There ARE great emoticons here!

  	Welcome to Specktra!!


----------



## n_c (Dec 16, 2010)

Welcome!


----------



## LMD84 (Dec 16, 2010)

i hope you have fun here! i'm super excited for wonder woman myself! i shall start saving my pennies now for it! hee hee!


----------



## dahlingdiva (Dec 16, 2010)

Wait..... Wonder Woman? Where have I been? Sounds fun.


----------



## User38 (Dec 16, 2010)

dahlingdiva said:


> Wait..... Wonder Woman? Where have I been? Sounds fun.


 
	Silent scream


----------



## Soul Unique (Dec 16, 2010)

Enjoy the forums!!!



dahlingdiva said:


> Silent scream



 	Lol @ Silent Scream ^^^^


----------



## Lovnlife4ever (Dec 16, 2010)

Thanks Everybody for the warm welcome!



dahlingdiva said:


> Wait..... Wonder Woman? Where have I been? Sounds fun.


	How could it not sound fun, lol. Well, you're not to late in the game yet still no pics or anything to take a gander at 
	

	
	
		
		

		
		
	


	




  Can't wait though!


----------



## User38 (Dec 18, 2010)

Love -- enjoy Specktra and don't like my cantankerous person get on your nerves !


----------



## User38 (Dec 18, 2010)

dahlingdiva said:


> Wait..... Wonder Woman? Where have I been? Sounds fun.


	How could it not sound fun, lol.
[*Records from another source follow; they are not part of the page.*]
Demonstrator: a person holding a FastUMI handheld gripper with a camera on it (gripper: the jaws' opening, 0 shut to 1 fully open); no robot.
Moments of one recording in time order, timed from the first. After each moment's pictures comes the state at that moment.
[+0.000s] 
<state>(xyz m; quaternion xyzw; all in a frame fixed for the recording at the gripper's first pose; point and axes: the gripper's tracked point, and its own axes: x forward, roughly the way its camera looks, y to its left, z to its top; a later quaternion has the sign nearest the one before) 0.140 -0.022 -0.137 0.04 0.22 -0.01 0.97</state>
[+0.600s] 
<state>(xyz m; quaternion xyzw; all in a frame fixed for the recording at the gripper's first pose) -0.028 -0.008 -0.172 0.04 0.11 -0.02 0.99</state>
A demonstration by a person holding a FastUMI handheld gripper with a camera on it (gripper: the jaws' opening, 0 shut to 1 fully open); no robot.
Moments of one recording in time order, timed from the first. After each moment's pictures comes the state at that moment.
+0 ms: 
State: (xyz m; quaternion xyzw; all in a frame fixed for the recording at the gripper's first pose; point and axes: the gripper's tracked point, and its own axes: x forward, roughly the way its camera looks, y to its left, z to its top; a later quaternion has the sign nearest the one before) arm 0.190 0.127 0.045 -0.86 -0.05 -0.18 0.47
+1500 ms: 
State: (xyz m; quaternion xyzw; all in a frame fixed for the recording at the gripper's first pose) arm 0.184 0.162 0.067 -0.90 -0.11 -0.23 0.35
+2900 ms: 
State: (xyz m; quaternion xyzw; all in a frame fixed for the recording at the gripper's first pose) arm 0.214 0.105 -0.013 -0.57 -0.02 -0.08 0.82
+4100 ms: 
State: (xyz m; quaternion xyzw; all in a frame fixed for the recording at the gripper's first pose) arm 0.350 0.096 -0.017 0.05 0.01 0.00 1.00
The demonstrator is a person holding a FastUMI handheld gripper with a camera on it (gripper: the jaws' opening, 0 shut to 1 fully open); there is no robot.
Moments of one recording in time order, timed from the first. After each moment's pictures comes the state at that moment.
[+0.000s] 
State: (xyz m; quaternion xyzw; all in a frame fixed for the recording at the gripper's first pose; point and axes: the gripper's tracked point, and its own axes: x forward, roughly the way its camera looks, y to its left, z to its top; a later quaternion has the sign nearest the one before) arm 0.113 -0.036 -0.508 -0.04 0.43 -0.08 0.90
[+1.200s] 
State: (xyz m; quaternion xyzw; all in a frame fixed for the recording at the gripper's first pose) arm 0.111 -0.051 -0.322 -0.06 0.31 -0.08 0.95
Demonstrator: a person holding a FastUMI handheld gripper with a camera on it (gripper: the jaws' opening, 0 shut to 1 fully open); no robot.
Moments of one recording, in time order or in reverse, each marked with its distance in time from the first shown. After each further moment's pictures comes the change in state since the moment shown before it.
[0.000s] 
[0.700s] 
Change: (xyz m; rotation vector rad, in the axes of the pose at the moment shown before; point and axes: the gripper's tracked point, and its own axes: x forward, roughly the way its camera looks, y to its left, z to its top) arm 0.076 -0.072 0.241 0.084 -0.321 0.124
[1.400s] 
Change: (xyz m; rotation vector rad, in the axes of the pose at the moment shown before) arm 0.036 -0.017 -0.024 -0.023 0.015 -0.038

Well, you're not to late in the game yet still no pics or anything to take a gander at 
	

	
	
		
		

		
		
	


	




  Can't wait though!


----------



## nunu (Dec 18, 2010)

Welcome to Specktra!


----------



## Susanne (Dec 30, 2010)




----------



## rockingmom (Dec 30, 2010)

Have fun and enjoy!!


----------